#### WHAT IS NEEDED
Give the data again in its entirety, exactly as provided.

#### AVAILABLE DATA
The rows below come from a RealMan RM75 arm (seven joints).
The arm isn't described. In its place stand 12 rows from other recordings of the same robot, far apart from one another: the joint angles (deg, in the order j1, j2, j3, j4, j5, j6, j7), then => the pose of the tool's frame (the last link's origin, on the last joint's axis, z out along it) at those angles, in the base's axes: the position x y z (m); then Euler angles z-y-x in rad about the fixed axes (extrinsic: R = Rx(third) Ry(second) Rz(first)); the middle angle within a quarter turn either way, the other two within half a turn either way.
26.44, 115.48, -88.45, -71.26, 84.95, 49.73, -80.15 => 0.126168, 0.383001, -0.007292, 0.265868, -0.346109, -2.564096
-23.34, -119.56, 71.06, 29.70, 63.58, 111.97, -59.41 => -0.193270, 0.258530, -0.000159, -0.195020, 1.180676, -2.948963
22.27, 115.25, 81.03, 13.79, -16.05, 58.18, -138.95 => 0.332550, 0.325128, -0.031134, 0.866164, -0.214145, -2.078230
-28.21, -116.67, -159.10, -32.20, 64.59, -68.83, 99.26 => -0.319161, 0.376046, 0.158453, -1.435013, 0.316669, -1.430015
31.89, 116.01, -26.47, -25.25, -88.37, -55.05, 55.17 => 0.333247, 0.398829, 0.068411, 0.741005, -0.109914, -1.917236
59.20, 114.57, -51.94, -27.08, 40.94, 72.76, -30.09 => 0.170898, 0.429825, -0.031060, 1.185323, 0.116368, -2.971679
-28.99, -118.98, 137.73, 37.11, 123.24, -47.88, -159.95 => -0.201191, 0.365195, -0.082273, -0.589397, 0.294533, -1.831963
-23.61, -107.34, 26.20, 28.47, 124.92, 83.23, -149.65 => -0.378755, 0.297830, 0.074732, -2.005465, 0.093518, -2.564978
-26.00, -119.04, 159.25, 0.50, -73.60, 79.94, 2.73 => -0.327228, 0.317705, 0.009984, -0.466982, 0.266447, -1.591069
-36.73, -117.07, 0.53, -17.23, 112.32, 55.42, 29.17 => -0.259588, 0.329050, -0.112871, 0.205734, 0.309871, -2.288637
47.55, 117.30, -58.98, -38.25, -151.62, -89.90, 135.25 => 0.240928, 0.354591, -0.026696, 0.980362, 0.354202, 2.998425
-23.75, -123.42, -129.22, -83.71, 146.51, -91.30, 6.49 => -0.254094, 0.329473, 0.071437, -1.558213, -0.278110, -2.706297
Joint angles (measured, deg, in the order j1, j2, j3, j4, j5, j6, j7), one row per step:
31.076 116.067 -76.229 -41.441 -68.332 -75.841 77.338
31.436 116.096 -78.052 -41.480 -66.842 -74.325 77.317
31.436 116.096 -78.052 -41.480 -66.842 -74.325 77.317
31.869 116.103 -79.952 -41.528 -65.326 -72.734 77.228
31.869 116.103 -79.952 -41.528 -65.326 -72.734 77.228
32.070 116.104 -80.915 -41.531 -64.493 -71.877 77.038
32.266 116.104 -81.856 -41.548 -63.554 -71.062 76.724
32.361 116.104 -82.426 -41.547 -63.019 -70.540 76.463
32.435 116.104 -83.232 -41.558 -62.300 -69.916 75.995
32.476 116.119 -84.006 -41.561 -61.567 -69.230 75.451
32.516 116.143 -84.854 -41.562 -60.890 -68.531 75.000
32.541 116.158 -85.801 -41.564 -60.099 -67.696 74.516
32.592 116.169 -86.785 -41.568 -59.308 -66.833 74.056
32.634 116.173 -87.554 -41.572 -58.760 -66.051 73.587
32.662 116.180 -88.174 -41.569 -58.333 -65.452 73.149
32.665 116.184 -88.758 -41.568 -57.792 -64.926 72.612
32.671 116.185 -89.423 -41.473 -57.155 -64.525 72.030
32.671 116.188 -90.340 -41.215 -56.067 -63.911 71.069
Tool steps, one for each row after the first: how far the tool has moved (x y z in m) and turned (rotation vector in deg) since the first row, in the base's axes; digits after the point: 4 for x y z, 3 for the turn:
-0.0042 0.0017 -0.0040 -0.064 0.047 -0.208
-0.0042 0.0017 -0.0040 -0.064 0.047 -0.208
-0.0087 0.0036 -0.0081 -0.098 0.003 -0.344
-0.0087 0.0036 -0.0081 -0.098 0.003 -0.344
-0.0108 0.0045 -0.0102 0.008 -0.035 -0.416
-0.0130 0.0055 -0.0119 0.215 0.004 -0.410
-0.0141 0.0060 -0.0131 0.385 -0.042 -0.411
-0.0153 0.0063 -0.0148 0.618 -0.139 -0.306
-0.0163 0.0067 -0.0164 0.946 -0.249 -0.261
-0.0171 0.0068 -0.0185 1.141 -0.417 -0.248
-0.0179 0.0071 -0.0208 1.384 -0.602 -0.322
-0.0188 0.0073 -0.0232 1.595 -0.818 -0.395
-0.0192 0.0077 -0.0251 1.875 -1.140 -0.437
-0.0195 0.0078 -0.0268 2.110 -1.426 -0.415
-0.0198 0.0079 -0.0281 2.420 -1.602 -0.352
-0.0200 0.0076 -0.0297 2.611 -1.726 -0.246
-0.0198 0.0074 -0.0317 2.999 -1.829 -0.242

#### RESPONSE
The rows below come from a RealMan RM75 arm (seven joints).
The arm isn't described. In its place stand 12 rows from other recordings of the same robot, far apart from one another: the joint angles (deg, in the order j1, j2, j3, j4, j5, j6, j7), then => the pose of the tool's frame (the last link's origin, on the last joint's axis, z out along it) at those angles, in the base's axes: the position x y z (m); then Euler angles z-y-x in rad about the fixed axes (extrinsic: R = Rx(third) Ry(second) Rz(first)); the middle angle within a quarter turn either way, the other two within half a turn either way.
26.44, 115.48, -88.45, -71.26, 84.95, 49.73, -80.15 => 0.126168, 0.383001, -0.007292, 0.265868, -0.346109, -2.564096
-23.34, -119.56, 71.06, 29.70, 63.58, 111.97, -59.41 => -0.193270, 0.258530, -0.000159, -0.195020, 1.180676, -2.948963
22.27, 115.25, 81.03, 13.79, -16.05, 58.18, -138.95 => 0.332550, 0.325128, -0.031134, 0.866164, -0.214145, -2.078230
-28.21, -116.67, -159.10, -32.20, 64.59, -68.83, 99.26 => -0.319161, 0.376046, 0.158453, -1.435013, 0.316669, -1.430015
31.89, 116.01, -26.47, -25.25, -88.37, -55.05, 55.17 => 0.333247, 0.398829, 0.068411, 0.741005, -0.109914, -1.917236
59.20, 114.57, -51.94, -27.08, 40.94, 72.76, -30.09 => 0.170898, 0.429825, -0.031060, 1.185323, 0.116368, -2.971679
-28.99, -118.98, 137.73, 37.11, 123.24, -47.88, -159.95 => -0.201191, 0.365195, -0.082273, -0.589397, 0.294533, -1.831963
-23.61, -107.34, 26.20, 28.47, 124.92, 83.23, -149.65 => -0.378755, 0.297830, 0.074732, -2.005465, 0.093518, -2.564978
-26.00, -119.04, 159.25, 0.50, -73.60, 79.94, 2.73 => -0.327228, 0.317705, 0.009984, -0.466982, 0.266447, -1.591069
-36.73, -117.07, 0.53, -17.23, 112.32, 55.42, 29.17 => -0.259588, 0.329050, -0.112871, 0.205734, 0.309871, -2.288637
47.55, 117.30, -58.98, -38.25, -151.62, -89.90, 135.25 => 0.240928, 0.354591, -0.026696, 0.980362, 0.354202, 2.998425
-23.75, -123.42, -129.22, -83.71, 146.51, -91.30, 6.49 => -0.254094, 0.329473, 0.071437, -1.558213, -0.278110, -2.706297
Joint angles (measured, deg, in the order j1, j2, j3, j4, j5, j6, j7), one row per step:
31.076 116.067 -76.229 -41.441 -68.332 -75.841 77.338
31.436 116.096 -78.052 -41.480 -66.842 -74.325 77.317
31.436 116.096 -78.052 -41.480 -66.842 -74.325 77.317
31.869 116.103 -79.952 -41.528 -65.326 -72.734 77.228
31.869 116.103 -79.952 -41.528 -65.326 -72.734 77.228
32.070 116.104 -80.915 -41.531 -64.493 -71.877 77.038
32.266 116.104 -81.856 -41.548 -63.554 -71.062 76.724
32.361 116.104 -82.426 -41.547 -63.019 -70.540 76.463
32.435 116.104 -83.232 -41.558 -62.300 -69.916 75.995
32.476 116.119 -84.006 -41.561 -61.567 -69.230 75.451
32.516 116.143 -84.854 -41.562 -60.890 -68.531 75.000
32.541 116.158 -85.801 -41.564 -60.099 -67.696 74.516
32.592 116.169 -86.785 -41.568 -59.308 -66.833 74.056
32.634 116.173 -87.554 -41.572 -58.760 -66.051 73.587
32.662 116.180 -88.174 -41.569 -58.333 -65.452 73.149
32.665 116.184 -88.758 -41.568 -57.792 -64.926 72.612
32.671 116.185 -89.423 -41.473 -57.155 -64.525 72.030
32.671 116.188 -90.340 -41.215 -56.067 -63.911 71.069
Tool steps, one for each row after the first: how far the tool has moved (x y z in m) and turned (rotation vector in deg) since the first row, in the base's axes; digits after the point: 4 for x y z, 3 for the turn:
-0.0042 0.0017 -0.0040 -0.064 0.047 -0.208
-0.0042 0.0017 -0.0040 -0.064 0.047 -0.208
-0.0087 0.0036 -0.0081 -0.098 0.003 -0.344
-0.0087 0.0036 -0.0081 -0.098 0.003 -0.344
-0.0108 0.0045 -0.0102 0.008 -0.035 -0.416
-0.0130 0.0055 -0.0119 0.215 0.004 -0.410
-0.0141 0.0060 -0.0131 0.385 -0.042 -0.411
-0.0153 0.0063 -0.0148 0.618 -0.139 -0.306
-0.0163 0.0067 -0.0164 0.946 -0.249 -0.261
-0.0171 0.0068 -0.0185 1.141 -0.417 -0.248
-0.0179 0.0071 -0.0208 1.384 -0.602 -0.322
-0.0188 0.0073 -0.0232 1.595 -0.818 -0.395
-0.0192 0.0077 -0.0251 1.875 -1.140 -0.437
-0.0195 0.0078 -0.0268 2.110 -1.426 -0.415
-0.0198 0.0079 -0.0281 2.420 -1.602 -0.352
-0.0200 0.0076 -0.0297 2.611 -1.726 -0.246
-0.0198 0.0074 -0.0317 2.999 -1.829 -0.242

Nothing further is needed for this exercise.